An explosion tore through a morning commuter train near Russia's rebel Chechnya Friday, two days before a national parliamentary election, killing 32 people in what appeared to be a suicide bomb attack, police said.
The Interior Ministry, denouncing the attack as a "terrorist act," said a woman appeared to have detonated the explosion which sliced the train's second carriage in two.
The Emergencies Ministry put the death toll at 32, including four people who died in hospital, and said at least 50 people had been injured.
The blast took place just outside the town of Kislovodsk in the Stavropol region to the north of Chechnya where separatists have been battling Russian forces for more than a decade.
It was the second such attack in three months on the same line linking two spa towns in Russia's southern fringe.

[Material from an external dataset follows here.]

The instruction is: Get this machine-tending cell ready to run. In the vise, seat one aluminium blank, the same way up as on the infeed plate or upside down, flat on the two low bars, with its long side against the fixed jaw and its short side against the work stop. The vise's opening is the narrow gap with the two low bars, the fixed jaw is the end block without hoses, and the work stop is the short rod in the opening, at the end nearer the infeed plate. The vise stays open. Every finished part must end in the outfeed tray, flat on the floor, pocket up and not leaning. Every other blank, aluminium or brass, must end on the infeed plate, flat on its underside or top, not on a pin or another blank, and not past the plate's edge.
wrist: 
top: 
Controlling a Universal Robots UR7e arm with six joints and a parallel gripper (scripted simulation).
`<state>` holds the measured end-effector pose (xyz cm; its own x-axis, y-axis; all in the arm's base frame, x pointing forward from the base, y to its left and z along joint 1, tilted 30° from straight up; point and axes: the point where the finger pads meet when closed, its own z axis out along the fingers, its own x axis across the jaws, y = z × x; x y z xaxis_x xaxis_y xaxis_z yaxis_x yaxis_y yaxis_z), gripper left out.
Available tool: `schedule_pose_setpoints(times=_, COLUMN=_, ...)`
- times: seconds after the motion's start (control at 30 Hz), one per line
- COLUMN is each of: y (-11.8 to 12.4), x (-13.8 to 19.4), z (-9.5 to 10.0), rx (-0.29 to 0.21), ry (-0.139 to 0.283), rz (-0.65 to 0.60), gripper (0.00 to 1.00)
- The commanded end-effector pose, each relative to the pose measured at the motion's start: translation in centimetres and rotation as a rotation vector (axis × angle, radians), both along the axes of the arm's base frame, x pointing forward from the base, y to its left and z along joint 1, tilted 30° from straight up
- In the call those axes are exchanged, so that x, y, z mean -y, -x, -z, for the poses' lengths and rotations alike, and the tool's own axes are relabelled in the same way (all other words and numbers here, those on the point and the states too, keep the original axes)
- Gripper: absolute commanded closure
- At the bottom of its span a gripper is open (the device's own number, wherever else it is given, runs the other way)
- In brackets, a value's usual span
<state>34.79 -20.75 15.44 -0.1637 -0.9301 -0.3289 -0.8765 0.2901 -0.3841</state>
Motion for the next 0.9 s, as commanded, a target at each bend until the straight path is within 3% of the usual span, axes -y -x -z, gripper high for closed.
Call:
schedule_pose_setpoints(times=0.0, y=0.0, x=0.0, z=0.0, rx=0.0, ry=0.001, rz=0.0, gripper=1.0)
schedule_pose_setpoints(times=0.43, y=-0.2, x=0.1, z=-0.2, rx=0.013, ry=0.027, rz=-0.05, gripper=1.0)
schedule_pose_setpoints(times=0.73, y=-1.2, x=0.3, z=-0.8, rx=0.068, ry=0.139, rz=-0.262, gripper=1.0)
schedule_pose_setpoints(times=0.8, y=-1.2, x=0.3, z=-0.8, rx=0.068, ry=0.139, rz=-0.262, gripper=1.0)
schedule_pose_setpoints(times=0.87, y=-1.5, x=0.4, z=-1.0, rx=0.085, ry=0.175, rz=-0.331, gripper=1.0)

"According to our preliminary version, the explosive was detonated by an unknown woman," an Interior Ministry spokesman said.
The December 7 election is expected to increase support for political allies of President Vladimir Putin who has taken a hard line against Chechen separatists.
The most extreme wing of the Chechen rebels has resorted to suicide bombings generally carried out by women. Dozens of people have died in attacks both in Chechnya and elsewhere in Russia.
In September, an explosion ripped through an early morning commuter train in the Stavropol region, killing six people, but police said at the time this was not the work of Chechen rebels.